Prof. Dr. Elizabeth Tilley

Prof. Dr. Elizabeth Tilley
Associate Professor at the Department of Mechanical and Process Engineering
Deputy head of Inst. of Design, Materials a Fabrication
Additional information
vertical_align_bottomCV PDFCourse Catalogue
Autumn Semester 2025
Number | Unit |
---|---|
151-8101-00L | International Engineering: from Hubris to Hope |
851-0624-00L | ETH4D PhD Seminar: Research for Global Development |
860-0005-00L | Colloquium Science, Technology, and Policy (HS) |
As an engineer and economist, Elizabeth researches the technological, social, and financial drivers of sustainable urban services that affect human health. She and her group primarily focus on urban service systems in countries that, for centuries, have suffered over-exploitation at the hands of richer economies, resulting in informal and temporary service solutions with undue health burdens. These challenges call for dedicated basic and translational research efforts that are responsive to the unique engineering and implementation constraints posed by resource limitations. To fill this gap, Elizabeth joined the Mechanical and Process Engineering Department at ETH Zurich as the Chair of Global Health Engineering in 2021, where she maintains active projects on the impacts of solid waste management on sanitation systems, air quality, and human health and wellbeing in the growing cities of the emerging economies.
Elizabeth was first trained as an environmental civil engineer at the University of British Columbia in Canada.
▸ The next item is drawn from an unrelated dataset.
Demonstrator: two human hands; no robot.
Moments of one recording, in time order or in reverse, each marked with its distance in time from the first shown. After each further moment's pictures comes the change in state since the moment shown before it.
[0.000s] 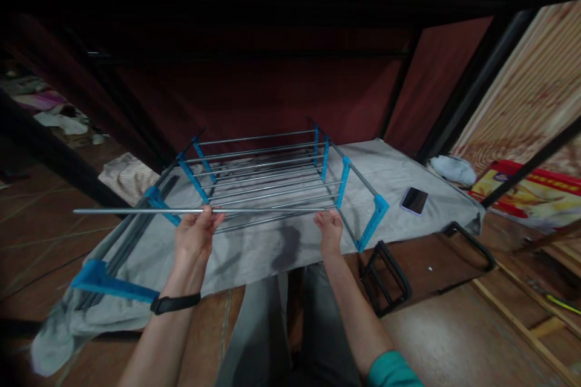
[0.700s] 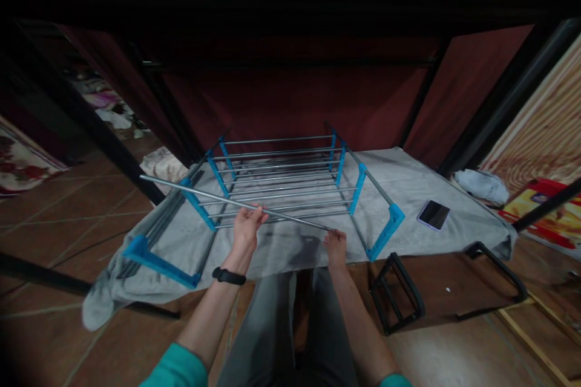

She then moved to Switzerland and worked for five years at the Department Sanitation, Water and Solid Waste for Development (external page Sandec) at the Swiss Federal Institute of Aquatic Science and Technology (external page Eawag), where she developed and piloted context-appropriate sanitation and nutrient recovery technologies in East Africa, Nepal, and Central America. After Sandec, she joined ETH Zurich’s Development Economics Group as a doctoral researcher and investigated the feasibility and community impacts of conditional cash transfers to increase sanitation coverage in eThekwini, South Africa.
Following her doctorate, Elizabeth worked as a Senior Lecturer in the Department of Environmental Health at the University of Malawi, the Polytechnic in Blantyre, Malawi, from 2015 to 2020. She and her students investigated the myriad ways that service delivery sectors, especially water, sanitation, and solid waste, fail to meet population demands and simultaneously inflict damage on environmental systems.
Beyond her post as the Chair of Global Health Engineering, Elizabeth is an Honorary Research Fellow at the SARCHI Chair in Waste and Climate Change at the University of KwaZulu-Natal, Durban, South Africa; an Adjunct Professor of Civil Engineering at the University of Victoria, Canada; and Associated Faculty Member in the ETH’s Department of Humanities, Social and Political Sciences (D-GESS). She also serves as an Associate Editor at the Journal Water SA and the Journal of Water, Sanitation, and Hygiene for Development.